[Available data]:
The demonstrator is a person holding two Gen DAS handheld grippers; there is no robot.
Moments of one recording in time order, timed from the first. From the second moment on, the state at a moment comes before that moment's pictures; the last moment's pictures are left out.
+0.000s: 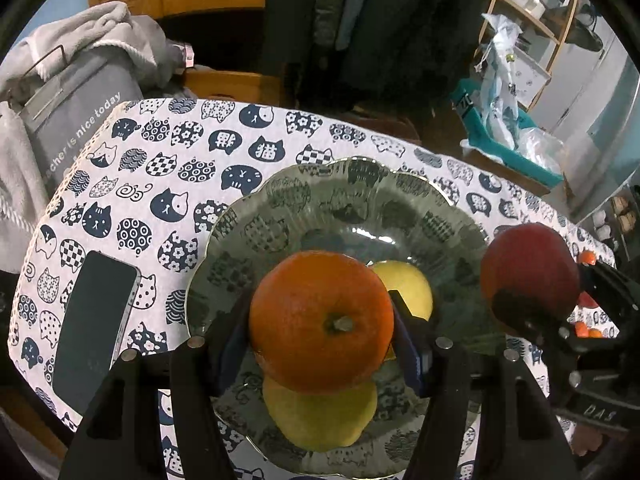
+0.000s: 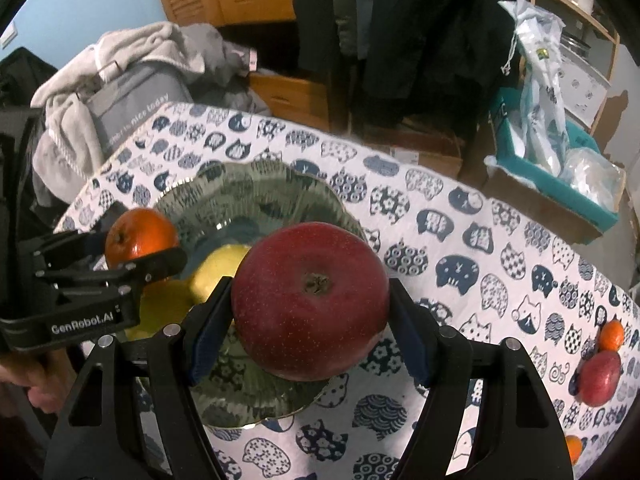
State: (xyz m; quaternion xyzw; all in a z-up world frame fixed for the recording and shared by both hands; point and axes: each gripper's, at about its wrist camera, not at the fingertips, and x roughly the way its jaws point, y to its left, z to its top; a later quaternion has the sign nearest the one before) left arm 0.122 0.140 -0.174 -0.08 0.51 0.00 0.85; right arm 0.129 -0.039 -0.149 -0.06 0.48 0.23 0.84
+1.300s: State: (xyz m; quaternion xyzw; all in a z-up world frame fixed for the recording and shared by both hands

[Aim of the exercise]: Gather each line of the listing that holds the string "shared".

[Solution for this task]:
State: (xyz m; quaternion xyzw; all in a z-up world frame fixed for the recording and shared by both hands; point and axes: each gripper's, at about its wrist camera, not at the fingertips, and x roughly the way its jaws point, y to its left, z to its top; a later quaternion has the sign nearest the one before) left arm 0.122 0.140 -0.174 -0.08 0.51 0.00 0.85; right arm 0.129 -0.039 -0.149 -0.06 0.48 0.23 0.84
+1.300s: State: (xyz m; quaternion xyzw; all in a z-up world frame fixed for the recording and shared by both hands

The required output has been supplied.